* Input records:
▬▬▬▬▬▬▬▬▬▬

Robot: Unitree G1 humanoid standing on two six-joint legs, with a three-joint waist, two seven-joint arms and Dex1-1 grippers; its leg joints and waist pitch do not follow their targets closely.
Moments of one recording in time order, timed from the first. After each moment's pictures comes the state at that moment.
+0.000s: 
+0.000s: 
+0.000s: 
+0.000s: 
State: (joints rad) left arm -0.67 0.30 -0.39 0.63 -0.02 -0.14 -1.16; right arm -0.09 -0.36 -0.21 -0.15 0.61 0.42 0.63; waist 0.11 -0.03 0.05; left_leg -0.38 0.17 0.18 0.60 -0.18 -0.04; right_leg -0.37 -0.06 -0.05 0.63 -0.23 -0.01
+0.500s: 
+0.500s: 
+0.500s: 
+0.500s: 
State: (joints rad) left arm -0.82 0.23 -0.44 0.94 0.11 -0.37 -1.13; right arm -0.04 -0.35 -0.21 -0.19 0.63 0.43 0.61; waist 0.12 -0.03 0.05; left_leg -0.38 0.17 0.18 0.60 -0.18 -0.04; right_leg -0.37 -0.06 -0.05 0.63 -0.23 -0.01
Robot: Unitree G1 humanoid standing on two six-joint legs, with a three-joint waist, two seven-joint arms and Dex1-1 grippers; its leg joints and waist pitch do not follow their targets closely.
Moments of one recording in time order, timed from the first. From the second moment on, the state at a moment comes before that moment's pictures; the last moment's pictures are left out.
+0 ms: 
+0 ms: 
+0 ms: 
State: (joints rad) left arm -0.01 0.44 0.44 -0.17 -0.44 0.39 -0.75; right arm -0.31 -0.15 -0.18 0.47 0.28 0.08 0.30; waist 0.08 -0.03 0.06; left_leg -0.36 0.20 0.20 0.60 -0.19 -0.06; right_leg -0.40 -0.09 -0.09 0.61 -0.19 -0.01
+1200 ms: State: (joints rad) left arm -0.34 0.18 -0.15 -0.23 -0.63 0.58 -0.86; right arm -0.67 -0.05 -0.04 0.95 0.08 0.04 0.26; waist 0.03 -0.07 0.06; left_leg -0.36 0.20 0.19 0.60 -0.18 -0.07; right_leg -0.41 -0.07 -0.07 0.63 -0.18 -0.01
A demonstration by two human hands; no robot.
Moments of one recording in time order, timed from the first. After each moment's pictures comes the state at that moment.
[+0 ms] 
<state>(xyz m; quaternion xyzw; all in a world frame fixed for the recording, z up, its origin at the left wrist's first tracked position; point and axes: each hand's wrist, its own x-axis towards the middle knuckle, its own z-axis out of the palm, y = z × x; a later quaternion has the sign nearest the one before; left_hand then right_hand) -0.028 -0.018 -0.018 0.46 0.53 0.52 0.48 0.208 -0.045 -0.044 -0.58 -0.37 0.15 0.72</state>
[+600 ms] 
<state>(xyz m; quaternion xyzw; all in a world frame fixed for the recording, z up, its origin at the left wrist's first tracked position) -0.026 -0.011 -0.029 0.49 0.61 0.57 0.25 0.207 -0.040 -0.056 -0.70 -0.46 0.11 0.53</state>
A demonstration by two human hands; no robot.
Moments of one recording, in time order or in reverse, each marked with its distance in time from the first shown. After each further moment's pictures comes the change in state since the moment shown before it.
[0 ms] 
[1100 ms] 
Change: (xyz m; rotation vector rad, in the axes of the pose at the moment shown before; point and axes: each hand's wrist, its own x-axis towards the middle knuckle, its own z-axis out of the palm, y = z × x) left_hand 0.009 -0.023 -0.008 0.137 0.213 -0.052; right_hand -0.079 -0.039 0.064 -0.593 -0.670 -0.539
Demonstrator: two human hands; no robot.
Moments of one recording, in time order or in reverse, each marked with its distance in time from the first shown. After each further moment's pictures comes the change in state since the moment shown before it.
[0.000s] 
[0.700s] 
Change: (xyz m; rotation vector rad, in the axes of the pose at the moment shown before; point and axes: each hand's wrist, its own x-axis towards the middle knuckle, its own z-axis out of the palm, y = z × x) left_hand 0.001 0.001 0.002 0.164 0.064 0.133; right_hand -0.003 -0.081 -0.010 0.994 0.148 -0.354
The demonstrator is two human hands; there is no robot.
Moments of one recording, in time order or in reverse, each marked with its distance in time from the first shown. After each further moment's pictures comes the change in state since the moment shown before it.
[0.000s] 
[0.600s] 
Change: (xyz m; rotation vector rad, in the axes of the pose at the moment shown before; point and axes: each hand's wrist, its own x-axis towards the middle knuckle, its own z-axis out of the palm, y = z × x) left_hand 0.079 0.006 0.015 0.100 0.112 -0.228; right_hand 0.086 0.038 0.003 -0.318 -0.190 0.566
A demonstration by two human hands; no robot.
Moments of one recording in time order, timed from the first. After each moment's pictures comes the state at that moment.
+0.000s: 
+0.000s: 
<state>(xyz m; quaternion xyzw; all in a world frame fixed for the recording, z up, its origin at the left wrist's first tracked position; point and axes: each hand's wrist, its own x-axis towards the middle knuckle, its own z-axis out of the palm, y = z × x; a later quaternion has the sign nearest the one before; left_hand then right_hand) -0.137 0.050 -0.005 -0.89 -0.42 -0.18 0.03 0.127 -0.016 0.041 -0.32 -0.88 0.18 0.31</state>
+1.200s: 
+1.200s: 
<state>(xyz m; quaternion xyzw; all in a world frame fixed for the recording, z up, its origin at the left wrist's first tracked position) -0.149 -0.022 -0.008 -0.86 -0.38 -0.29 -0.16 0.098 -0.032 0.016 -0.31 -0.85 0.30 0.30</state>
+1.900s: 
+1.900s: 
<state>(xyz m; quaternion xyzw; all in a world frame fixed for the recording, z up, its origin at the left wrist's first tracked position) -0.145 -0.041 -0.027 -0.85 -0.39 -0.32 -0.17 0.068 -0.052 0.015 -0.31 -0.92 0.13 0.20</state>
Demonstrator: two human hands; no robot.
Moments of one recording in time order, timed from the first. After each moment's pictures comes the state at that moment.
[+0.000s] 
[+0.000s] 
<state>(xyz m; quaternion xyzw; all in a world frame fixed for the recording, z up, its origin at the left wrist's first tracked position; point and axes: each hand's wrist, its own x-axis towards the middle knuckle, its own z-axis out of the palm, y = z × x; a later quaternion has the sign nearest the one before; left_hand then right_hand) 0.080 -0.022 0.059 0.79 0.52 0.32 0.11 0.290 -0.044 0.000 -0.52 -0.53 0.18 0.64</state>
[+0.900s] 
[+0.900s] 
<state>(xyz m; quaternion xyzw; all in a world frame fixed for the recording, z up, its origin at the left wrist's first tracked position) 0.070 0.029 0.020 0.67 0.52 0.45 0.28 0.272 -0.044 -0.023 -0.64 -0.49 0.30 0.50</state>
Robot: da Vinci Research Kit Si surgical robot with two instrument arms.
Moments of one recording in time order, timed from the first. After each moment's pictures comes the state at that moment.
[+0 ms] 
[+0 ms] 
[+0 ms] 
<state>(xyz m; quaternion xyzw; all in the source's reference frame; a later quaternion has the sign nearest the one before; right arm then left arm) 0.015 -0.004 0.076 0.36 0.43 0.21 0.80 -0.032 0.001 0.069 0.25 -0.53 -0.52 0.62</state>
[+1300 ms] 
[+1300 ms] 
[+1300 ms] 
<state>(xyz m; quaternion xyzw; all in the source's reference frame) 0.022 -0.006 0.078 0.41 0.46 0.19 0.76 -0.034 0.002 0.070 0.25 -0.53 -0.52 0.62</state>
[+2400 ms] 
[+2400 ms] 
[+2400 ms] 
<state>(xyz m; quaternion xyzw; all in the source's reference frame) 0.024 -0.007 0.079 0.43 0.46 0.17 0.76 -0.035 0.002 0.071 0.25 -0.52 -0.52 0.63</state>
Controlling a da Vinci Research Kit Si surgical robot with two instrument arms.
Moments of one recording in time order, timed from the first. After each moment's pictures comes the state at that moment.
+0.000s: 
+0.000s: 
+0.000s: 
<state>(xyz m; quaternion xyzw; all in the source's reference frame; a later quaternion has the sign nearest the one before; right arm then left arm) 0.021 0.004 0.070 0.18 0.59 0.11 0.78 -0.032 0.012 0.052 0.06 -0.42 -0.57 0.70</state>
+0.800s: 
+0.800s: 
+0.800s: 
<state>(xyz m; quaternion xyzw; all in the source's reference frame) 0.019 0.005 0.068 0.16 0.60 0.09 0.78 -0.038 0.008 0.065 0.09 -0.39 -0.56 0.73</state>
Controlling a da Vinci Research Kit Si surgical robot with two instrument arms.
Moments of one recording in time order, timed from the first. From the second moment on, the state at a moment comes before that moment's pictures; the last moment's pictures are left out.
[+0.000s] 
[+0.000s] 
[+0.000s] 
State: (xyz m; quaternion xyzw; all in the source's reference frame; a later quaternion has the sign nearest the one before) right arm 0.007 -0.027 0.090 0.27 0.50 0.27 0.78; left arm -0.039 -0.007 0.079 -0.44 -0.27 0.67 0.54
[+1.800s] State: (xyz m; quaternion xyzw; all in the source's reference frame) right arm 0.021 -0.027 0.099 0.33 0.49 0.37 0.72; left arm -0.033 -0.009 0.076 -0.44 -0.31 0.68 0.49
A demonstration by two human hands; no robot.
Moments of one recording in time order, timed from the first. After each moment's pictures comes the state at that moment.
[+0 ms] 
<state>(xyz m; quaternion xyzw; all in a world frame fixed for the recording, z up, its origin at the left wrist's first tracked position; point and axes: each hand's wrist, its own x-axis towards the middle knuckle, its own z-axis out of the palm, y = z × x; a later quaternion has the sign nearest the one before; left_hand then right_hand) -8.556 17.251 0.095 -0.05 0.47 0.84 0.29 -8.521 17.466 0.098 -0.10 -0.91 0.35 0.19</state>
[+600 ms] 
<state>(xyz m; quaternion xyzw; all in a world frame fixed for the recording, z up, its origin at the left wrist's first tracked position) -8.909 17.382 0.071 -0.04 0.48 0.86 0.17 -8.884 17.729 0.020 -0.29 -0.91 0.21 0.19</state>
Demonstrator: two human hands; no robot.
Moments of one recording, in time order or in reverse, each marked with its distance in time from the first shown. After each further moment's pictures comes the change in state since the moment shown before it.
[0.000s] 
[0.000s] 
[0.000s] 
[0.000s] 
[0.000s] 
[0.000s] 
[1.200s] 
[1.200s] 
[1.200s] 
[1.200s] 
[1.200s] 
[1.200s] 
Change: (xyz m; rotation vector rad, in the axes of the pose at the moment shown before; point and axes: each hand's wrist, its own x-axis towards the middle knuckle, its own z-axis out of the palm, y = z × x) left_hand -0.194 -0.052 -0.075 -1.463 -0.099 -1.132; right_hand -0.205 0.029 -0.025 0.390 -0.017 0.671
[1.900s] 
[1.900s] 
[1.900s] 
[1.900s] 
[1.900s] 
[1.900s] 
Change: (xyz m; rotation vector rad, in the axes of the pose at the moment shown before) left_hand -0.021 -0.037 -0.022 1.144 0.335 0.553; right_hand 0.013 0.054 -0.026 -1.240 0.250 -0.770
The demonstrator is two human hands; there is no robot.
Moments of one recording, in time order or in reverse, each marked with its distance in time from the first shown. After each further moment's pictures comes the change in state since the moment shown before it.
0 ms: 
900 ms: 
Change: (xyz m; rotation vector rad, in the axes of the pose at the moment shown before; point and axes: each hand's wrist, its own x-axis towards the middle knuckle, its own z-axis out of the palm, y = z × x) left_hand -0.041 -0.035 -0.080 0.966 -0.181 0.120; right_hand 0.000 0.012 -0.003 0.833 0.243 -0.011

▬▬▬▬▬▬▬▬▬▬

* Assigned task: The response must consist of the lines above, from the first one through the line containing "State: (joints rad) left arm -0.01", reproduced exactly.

* Solution to this exercise:
Robot: Unitree G1 humanoid standing on two six-joint legs, with a three-joint waist, two seven-joint arms and Dex1-1 grippers; its leg joints and waist pitch do not follow their targets closely.
Moments of one recording in time order, timed from the first. After each moment's pictures comes the state at that moment.
+0.000s: 
+0.000s: 
+0.000s: 
+0.000s: 
State: (joints rad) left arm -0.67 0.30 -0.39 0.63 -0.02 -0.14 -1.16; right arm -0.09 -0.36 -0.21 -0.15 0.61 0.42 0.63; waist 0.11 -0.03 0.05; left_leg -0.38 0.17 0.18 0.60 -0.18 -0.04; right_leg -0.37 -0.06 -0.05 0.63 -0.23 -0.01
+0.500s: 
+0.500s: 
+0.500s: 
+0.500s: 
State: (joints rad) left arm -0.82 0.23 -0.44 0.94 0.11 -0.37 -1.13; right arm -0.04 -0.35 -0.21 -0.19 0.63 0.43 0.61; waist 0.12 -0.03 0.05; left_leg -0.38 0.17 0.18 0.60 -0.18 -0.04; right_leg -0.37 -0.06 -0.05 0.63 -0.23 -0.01
Robot: Unitree G1 humanoid standing on two six-joint legs, with a three-joint waist, two seven-joint arms and Dex1-1 grippers; its leg joints and waist pitch do not follow their targets closely.
Moments of one recording in time order, timed from the first. From the second moment on, the state at a moment comes before that moment's pictures; the last moment's pictures are left out.
+0 ms: 
+0 ms: 
+0 ms: 
State: (joints rad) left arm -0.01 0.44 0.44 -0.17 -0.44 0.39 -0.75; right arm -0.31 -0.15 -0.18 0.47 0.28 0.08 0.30; waist 0.08 -0.03 0.06; left_leg -0.36 0.20 0.20 0.60 -0.19 -0.06; right_leg -0.40 -0.09 -0.09 0.61 -0.19 -0.01

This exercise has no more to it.